▼

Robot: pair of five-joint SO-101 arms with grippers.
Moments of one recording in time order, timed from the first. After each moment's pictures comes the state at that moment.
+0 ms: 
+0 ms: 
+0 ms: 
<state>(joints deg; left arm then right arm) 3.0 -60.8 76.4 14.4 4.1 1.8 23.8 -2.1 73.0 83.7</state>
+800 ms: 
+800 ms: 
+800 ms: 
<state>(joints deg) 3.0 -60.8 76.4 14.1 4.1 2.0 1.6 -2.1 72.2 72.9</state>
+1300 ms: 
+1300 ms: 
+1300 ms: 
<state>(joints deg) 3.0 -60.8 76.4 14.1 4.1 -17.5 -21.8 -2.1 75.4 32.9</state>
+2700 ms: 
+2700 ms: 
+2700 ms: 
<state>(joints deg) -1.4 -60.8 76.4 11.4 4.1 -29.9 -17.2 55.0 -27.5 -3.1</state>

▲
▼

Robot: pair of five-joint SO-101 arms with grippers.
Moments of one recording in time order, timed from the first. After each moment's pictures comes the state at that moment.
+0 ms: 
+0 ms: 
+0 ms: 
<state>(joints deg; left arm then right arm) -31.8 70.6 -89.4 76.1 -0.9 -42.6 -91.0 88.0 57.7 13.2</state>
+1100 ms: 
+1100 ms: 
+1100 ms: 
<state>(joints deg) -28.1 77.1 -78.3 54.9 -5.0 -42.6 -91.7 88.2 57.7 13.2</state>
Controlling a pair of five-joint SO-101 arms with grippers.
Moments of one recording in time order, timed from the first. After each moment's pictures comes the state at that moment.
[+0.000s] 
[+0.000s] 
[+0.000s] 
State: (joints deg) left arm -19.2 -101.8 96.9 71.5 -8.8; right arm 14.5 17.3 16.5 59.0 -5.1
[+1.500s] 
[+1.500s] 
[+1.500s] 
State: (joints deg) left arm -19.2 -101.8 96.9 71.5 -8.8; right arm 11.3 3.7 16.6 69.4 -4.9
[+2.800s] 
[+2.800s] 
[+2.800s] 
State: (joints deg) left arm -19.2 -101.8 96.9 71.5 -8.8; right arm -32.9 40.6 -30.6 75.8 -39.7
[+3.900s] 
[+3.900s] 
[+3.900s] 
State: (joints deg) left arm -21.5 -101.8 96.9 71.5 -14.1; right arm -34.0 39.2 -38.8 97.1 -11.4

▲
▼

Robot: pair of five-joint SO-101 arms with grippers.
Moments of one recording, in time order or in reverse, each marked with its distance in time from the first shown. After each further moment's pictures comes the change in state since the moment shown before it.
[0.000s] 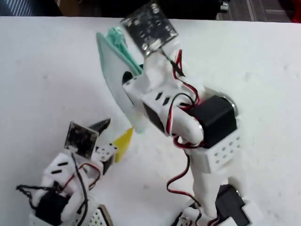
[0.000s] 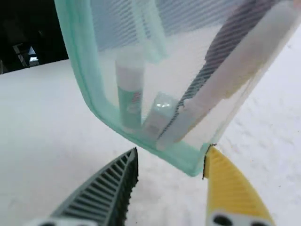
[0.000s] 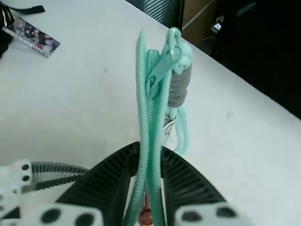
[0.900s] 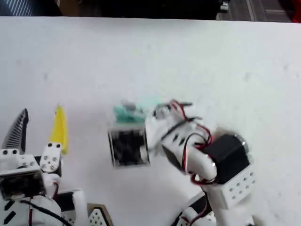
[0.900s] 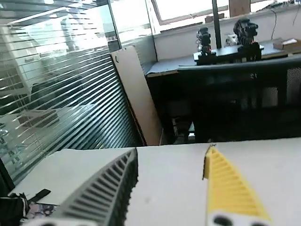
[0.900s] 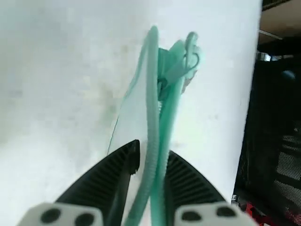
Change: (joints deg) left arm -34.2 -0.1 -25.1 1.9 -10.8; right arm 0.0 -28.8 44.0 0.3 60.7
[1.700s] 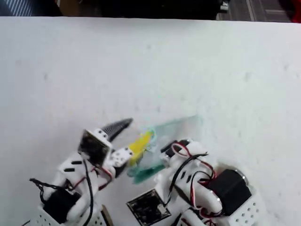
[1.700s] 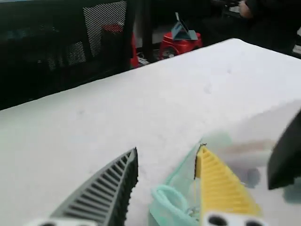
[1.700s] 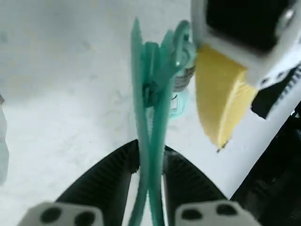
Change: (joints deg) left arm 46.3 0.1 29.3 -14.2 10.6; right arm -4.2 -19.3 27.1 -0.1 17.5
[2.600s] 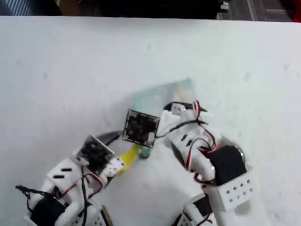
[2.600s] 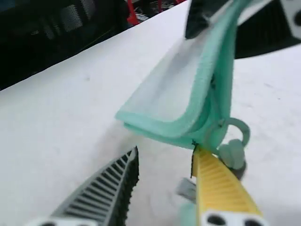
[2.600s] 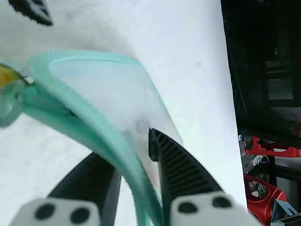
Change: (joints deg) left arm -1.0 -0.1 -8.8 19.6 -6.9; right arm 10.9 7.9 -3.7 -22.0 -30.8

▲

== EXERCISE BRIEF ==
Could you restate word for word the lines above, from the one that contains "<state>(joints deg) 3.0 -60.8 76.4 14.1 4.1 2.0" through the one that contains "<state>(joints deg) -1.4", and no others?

== RESPONSE FOR THIS EXERCISE ==
<state>(joints deg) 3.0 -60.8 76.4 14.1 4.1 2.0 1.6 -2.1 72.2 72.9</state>
+1300 ms: 
+1300 ms: 
+1300 ms: 
<state>(joints deg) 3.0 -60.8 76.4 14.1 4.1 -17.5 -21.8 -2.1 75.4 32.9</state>
+2700 ms: 
+2700 ms: 
+2700 ms: 
<state>(joints deg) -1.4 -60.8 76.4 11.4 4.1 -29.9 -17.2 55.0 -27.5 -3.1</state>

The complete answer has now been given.